As benchmarks go, Iometer is, in many ways, like your old friend Stan from high school. You know the one: the guy who's still working at the Quick Stop, though he has made it to manager. Even though the rest of the gang has matured and moved on, you still invite Stan to all the group get-togethers because, while time has passed him by, he's still a good guy and makes everyone comfortable.
I've been writing for years about how simple synthetic load generators like Iometer have fallen behind modern storage systems and that, in many cases, a simple load generator will give misleadingly high or low results.
To better simulate what people will see in the real world, the benchmark tool bag at DeepStorage Labs has expanded well beyond just Iometer. We use more sophisticated, application-specific tools like Microsoft's JetStress, which uses the Exchange JET database engine and LoginVSI for VDI. We also use Dell's Benchmark Factory, which can create workloads -- including those that mirror the Transaction Processing Performance Council benchmarks -- against a real MySQL or SQL server.
However, there are still times when slamming an SSD with 4K random IOPS or a secondary storage system with 1MB sequential writes can tell us useful things about the system under test. FIO or VDbench might be more powerful than Iometer, and VDbench, like real applications, can create hot spots, but 20 years of experience with Iometer leads me back to my old, if not that clever, friend.
Frankly, Iometer hasn't gotten all that much love since Intel turned it into an open-source project on SourceForge. The latest stable version, after all, is from 2006, though most folks use the 2008 version that supports multiple data patterns.
One of Iometer's limitations has always been that it reports data only at the end of a test phase, making it unsuitable for any sort of testing where performance over time is an important consideration. One classic example would be investigating the latency of an SSD. Consider two SSDs that can each deliver an average latency of 800 µs for a given workload. One delivers between 700 and 900 µs all the time. The other delivers 600 µs of latency 90% of the time but will slow down to several milliseconds when forced to do housekeeping and garbage collection. Which would you want, and how would you collect that data with Iometer?
What many people, and some websites that shall remain nameless, do is tell Iometer to run, say, a 4K write workload for one minute per phase and then repeat that process 100 or 200 times. They then have average and maximum latencies for each phase and can graph the data across time.

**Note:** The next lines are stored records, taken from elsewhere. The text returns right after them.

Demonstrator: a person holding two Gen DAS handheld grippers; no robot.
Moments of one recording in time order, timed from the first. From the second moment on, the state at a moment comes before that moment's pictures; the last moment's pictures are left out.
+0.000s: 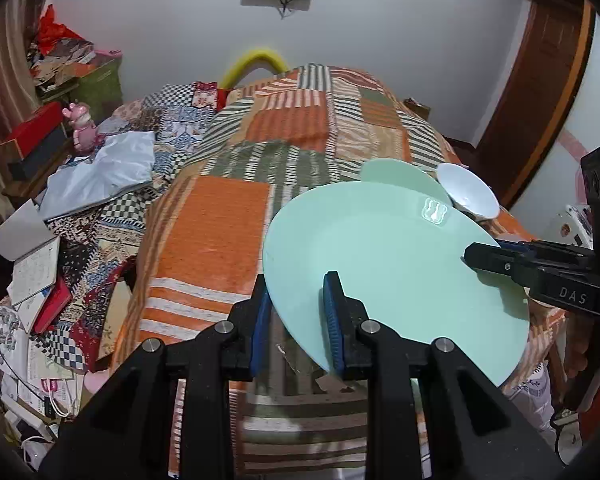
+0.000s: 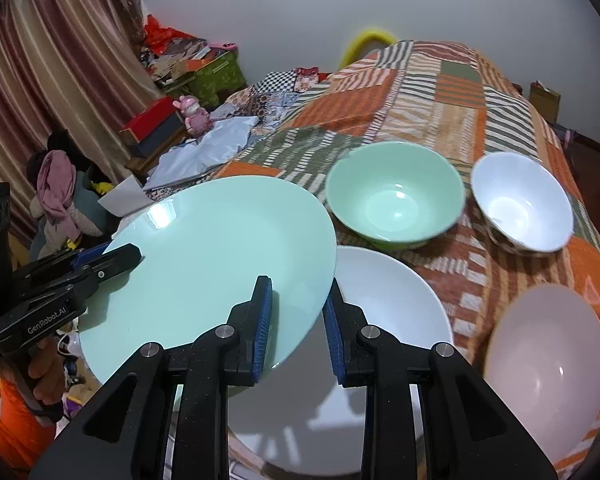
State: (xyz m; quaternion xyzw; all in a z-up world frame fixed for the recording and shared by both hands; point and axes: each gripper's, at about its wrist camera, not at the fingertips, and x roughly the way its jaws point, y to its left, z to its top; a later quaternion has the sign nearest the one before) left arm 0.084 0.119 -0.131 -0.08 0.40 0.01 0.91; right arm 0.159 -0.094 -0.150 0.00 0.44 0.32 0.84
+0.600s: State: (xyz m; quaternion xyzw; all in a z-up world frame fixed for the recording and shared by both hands) left arm 0.090 0.082 -0.162 -0.08 0.43 -0.02 0.90; right arm 0.141 -0.135 -0.182 0.03 0.47 0.29 0.83
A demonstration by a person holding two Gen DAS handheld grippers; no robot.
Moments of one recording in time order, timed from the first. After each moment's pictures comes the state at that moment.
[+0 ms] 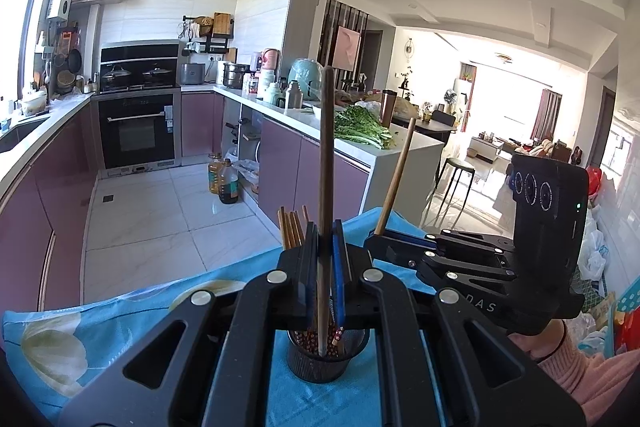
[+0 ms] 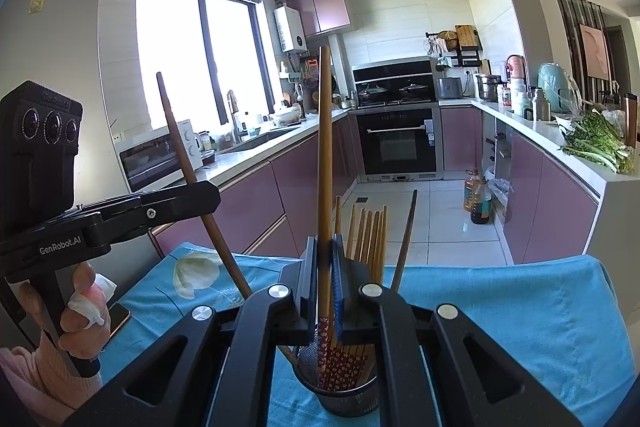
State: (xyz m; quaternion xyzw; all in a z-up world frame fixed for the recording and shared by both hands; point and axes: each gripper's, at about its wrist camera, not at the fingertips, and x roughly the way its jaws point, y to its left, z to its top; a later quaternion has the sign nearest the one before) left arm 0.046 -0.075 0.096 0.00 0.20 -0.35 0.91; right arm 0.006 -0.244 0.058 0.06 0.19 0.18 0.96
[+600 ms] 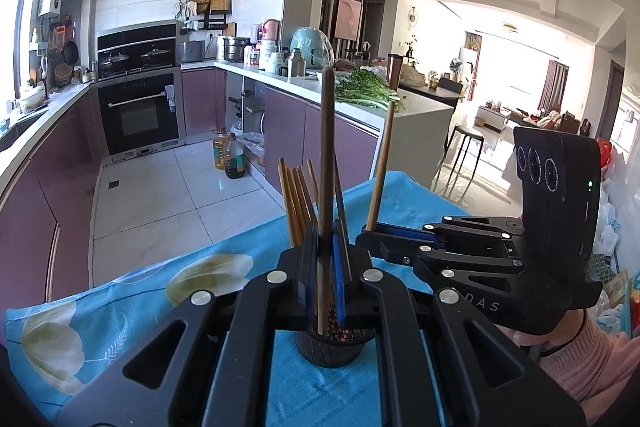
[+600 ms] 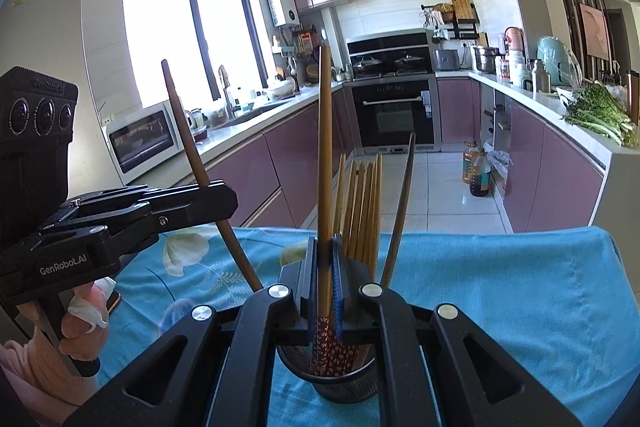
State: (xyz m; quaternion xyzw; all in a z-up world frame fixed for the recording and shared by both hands) left arm 0.056 -0.103 0.063 0.05 0.25 -0.35 0.90; right arm 0.020 -0.238 0.026 0.06 0.25 0.18 0.95
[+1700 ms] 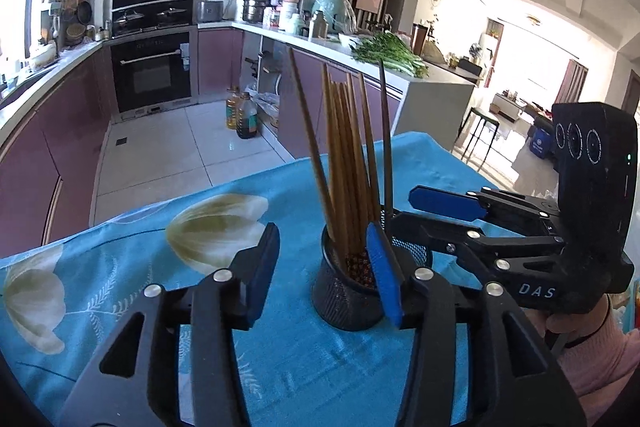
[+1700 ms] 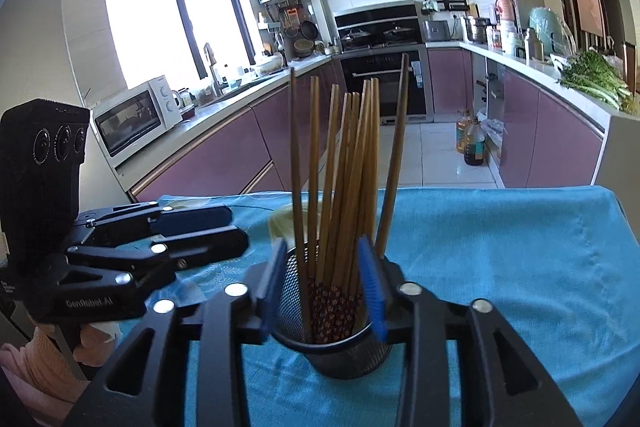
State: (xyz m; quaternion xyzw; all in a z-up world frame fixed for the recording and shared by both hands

There's only one problem with that approach: Iometer stops presenting load to the SSD for some period of time -- it could be as little as a hundred milliseconds -- as it ends a phase, writes the results, and starts a new phase. That small period of idle time gives the flash controller in the SSD time to perform garbage collection and makes the results less realistic.
As a longtime user of Iometer, I started thinking about this problem and decided what I wanted was for Iometer to output to a file the performance data as it updated its onscreen bars. Since I could already tell Iometer to update the screen every minute or every second, that would get me the right time series data without introducing the idle periods and would be a lot easier to run. I saw on the Iometer LinkedIn group that other people wanted this, too, and we started figuring out how to get it.
I had DeepStorage's head LabRat Ramón write up a spec for this addition to Iometer, and I was about to shop it at eLance.com when I decided to post it to the Iometer developer's mailing list. Since I hadn't seen any real activity on that list in a long time, I wasn't expecting anything, but I thought it would be rude to have a custom version developed for me without at least asking.
Much to my pleasant surprise, I got an email from Wayne Allen, one of the Iometer developers, who said he was working on a solution to my problem. Even better, a few weeks later, he sent me a copy of Iometer 1.1 Release Candidate 2, which not only output all the data Iometer has always reported but also created a second results .CSV file, which has a record that's created at the same frequency as the results screen is updated.
Even better, in addition to the average and maximum latencies seen during the test period, it breaks the latency down into 21 latency bands from 0-50 µs to more than 10 s, showing the number of I/Os in each band. We plan to use this in our testing to be able to graph not just the average latency but also the standard deviation, 90th, and 95th percentile latencies for the gear we test.
The addition of time-domain data also lets us generate great graphs like the one below, which shows the IOPS and latency impact of a bad snapshot.
This new feature has put Iometer back at the top of my benchmark stack. Like my old friend Stan, every once in a while, it surprises you in a good way.